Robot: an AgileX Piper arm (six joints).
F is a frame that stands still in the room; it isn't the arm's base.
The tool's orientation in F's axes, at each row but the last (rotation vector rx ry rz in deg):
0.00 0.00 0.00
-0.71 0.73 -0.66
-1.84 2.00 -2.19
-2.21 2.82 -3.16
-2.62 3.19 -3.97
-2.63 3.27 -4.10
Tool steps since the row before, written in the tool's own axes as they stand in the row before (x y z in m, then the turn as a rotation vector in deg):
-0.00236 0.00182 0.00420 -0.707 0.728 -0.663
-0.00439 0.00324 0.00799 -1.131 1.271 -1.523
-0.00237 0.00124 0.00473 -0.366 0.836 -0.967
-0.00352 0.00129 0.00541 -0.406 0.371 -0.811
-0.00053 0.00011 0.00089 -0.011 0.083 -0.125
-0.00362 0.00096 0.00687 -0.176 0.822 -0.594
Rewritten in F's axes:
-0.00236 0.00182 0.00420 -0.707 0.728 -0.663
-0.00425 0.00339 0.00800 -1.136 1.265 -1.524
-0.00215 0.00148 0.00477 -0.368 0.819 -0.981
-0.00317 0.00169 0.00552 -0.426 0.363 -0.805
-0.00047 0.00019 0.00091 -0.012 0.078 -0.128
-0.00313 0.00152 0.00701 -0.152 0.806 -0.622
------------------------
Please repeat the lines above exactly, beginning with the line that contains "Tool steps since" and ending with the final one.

» WRITTEN RESPONSE:
Tool steps since the row before, written in the tool's own axes as they stand in the row before (x y z in m, then the turn as a rotation vector in deg):
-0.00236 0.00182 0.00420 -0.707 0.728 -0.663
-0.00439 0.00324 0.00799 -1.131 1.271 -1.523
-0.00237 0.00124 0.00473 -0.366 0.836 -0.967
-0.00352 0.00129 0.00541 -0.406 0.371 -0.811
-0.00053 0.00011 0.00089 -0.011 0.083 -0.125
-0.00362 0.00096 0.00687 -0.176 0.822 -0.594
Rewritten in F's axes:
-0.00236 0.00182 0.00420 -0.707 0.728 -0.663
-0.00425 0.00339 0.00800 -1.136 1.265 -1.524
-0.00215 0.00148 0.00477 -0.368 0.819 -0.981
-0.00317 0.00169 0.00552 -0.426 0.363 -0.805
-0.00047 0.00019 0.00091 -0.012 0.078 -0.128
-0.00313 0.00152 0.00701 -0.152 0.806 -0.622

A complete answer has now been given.